# water temp



## tori (Jul 8, 2014)

Here in Australia the temp is starting to rise & im getting a 8000 ltr pond ready for some rift lake cichlids & would like to get as much use as possible out of it over the warmer months. I have some questions about the water temp in the lakes that I hope someone who has been there can answer. Does the water get colder the deeper you go & the temp quoted in books is it measured at the surface or at the depth the fish are collected? Cheers


----------



## Deeda (Oct 12, 2012)

Some of the lectures I've attended with well known names in the hobby have talked about this before. Usually the temperature quoted in literature is either air temperature or water temperature within 3 feet of the surface when they have collected fish. I'm reading Tropheus in their natural habitat by Ad Konings now and in Lake Tanganyika, he states that the surface water vary between 77.9°F (25.5°C) in the cooler months and 81.86°F (27.7°C) in the warmer months and that this temperature should be similar in an aquarium. I lean more toward the lower end and keep most of my tanks at 78°F.

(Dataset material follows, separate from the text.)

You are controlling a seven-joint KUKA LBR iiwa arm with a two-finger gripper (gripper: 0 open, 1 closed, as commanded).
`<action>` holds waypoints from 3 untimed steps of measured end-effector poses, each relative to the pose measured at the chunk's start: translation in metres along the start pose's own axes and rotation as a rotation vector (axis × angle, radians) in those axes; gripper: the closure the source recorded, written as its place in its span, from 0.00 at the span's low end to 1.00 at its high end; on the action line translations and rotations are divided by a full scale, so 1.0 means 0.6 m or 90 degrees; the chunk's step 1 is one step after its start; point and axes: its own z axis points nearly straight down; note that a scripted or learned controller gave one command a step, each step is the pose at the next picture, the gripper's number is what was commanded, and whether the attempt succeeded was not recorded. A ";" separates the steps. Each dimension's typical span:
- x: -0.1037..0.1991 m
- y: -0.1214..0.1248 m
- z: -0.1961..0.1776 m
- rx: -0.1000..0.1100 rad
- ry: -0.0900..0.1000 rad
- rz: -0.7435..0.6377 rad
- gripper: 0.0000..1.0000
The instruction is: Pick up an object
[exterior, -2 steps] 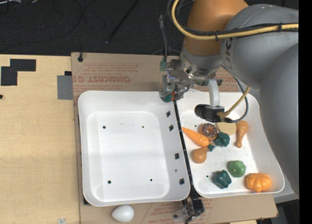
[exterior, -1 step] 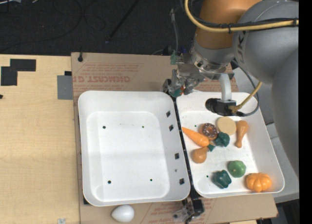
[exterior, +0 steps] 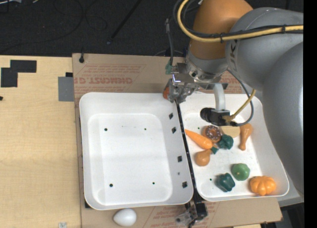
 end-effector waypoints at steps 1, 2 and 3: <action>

You don't mention which Rift Lake cichlids you are keeping so that temperature may be slightly different. If you have good water movement in the pond via air bubblers located lower in the water column, the water should be relatively evenly mixed throughout.


----------



## tori (Jul 8, 2014)

Not sure yet what to put in the pond cichlids are my first choice but I don't have the tank space in my fishroom to hold the amount of fish over winter that it will take to make setting up a 14x6x3 ft pond worthwhile rhats why I was asking about water temp. I haven't done much diving but every body of water iv'e been in u only have to go done a few feet & you can notice a drop in temp/ The water in a smaller pond was 12 deg c this morning, I never had a pond up & running in the middle of winter to check what it was then. thanks for reply/ cheers


----------



## DJRansome (Oct 29, 2005)

However most cichlids don't live in the deepest parts of the lakes (they live near the shores or islands), so I'd go with 78 degrees as ideal. Frontosa are an exception, I've read about how wild caught ones have to be raised to a certain level in the lake in cages to acclimate to the decrease in pressure before they are brought up.


----------